# Kimber Solo slide lock works too well!



## DepOne

I just took my new Solo to the range after cleaning it and lubing it per the factory instructions. I have 2 magazines and I used Winchester 147 gr Ranger, Speer Lawman 147 gr TMJ, Federal Personal Protection 147 gr HP and even tried some Hornady Zombie 115 gr HP. I got the exact same results with all the above ammo and both magazines, loading 6 rounds into the mags without topping them off. Every single round fired resulted in locking the slide back. It had to be manually pulled back and released to chamber and fire the next round.
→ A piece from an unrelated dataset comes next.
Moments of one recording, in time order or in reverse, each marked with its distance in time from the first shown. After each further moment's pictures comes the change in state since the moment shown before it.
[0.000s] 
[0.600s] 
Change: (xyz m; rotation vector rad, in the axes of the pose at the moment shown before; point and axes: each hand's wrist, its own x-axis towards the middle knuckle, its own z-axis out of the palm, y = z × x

I don't think I screwed up the reassembly after cleaning and lubing the pistol, but I'll take any suggestions. Does anyone have an idea what could cause this, particularly with all the different types of ammo and 2 different magazines.

Thanks guys! :?


----------



## Steve M1911A1

Whatever the detent is, that holds the Solo's slide-lock down until the magazine's follower hits it, has become too weak.
It may be that there's still sticky anti-rust grease in the detent's hole or notch.
It may be that the detent's spring fell out, so it isn't functioning.
Something like that, anyway.

As each round is fired, its recoil is moving the slide-lock lever upward, and it catches the slide.
Look for too much "wiggle" or looseness in the movement of the slide-lock lever. Trace the reason for that, and correct it.


----------



## rex

Put a loaded mag in it and look straight down noticing how close the bullet and slide lock are,if it looks close look for skidmarks on the edge of the SS's tab that the follower engages.I can see the 147s but wouldn't really expect it out of a 115.It's Steve's or this most likely


----------



## DepOne

Thanks for the responses guys! I found the problem though. Hey, I'm a guy and I don't need no stinking instruction manual, right? Wrong! The slide stop has to be installed pointing down and then pushed up into place going under a little spring or the slide locks back every time. Being and old 1911A1 guy, I just pushed it straight in, not engaging the little spring. I'm embarassed to say, but have to give credit to Kimber, this procedure is printed in RED in the manual.

Duh!


----------



## srb

If you watch the video on the Kimber web site, it goes into detail about exactly what you are talking about. The slide stop has to catch the spring or it will lock every time. Enjou you Solo I have been waiting 14 months.


----------



## DepOne

Thanks, it running like the well designed machine it is once it got over operator error. Where are you? There are 2 shops here that have all the Solos you want.


----------



## srb

I am in the Boca Raton area where are the two shops


----------



## DepOne

Probably a 3 or 4 hour drive, minimum. Florida Gun Exchange has some in Holly Hill and does business on the internet. The othher, and probably best price, is Shooters Supply in Jacksonville. I think they sell over the phone also.

Florida Gun Exchange

Shooters Firearms and Gun Accessories


----------



## srb

Thanks i'll call


----------



## halfmoonclip

New here, so hello to all.
What kind of prices are these shops offering? Locally they run the gamut of $599 to $799. I snagged mine from a shop asking the higher amount, but they gave me a decent trade so it was a moot point.
Great little gun; mine had fed everything including snakeshot.
Moon


----------